◆ Work order ◆
Go through the lines below and tally each one holding "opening". Write only the total.

[Source data]

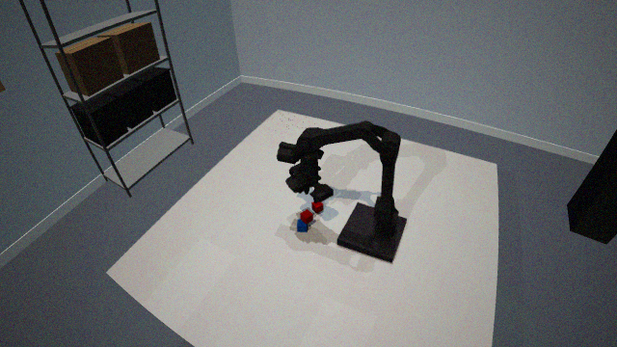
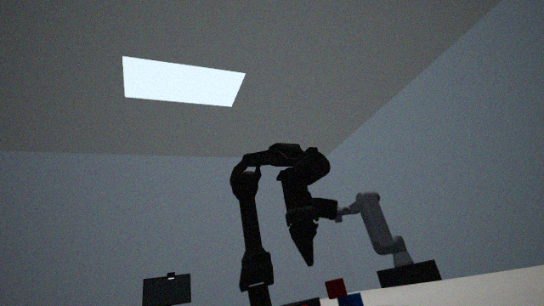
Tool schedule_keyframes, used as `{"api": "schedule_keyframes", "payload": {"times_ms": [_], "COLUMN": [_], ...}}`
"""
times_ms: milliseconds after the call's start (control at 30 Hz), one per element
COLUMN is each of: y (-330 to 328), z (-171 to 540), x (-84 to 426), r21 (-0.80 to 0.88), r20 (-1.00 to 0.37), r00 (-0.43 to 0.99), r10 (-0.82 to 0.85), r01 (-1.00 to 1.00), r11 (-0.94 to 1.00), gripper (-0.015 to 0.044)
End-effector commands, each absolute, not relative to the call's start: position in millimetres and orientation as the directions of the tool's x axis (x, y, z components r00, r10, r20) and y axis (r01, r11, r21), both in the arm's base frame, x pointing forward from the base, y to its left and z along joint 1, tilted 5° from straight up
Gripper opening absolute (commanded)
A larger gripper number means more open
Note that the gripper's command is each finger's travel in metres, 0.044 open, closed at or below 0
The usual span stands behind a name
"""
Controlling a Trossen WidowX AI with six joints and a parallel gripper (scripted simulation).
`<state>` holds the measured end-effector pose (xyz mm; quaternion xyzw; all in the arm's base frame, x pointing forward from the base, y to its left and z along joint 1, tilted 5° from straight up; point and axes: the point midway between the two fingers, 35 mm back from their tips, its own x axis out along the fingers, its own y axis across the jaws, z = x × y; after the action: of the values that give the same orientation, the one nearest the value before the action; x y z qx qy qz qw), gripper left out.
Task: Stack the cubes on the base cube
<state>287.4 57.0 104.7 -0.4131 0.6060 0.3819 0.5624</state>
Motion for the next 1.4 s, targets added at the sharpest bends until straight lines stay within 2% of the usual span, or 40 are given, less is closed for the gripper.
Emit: {"api": "schedule_keyframes", "payload": {"times_ms": [0,200,500,1367], "y": [34,16,11,8], "z": [121,131,71,28], "x": [290,290,289,289], "r21": [-0.016,-0.019,-0.019,-0.019], "r20": [-0.997,-0.997,-0.997,-0.997], "r00": [-0.014,-0.015,-0.015,-0.015], "r10": [-0.074,-0.075,-0.076,-0.076], "r01": [-0.916,-0.904,-0.904,-0.904], "r11": [0.400,0.427,0.427,0.427], "gripper": [0.0265,0.0265,0.0265,0.0265]}}
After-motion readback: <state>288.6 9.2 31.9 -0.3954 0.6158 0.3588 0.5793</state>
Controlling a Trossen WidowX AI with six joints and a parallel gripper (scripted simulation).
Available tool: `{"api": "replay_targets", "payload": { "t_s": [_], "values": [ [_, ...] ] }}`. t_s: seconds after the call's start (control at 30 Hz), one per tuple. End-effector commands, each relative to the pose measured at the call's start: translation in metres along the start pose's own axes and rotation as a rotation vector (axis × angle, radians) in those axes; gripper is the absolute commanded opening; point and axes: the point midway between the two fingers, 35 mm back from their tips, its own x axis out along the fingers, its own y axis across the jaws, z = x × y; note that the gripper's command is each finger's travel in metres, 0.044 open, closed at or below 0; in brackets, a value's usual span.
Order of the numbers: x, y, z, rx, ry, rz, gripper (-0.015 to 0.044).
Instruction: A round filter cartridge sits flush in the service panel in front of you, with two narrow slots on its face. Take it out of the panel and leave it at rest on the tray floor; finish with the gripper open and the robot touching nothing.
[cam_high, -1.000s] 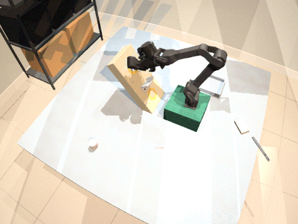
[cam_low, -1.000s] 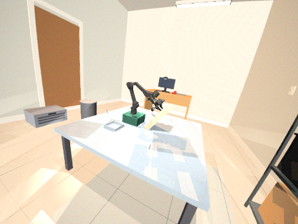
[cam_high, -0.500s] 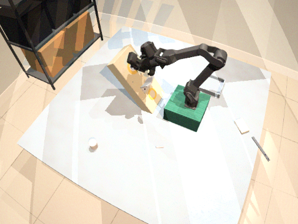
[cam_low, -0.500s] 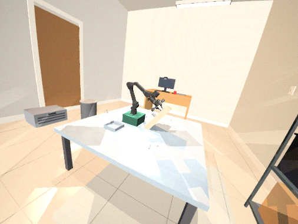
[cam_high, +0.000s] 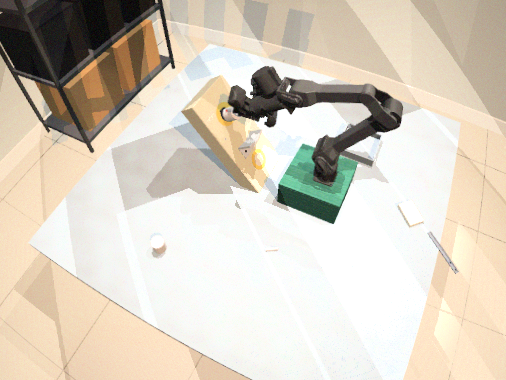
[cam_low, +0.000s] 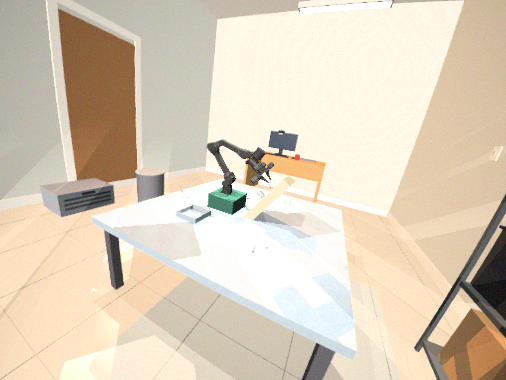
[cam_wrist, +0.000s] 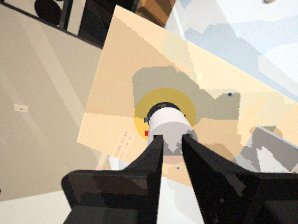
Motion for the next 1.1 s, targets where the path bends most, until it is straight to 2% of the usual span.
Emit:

◆ Written answer ◆
2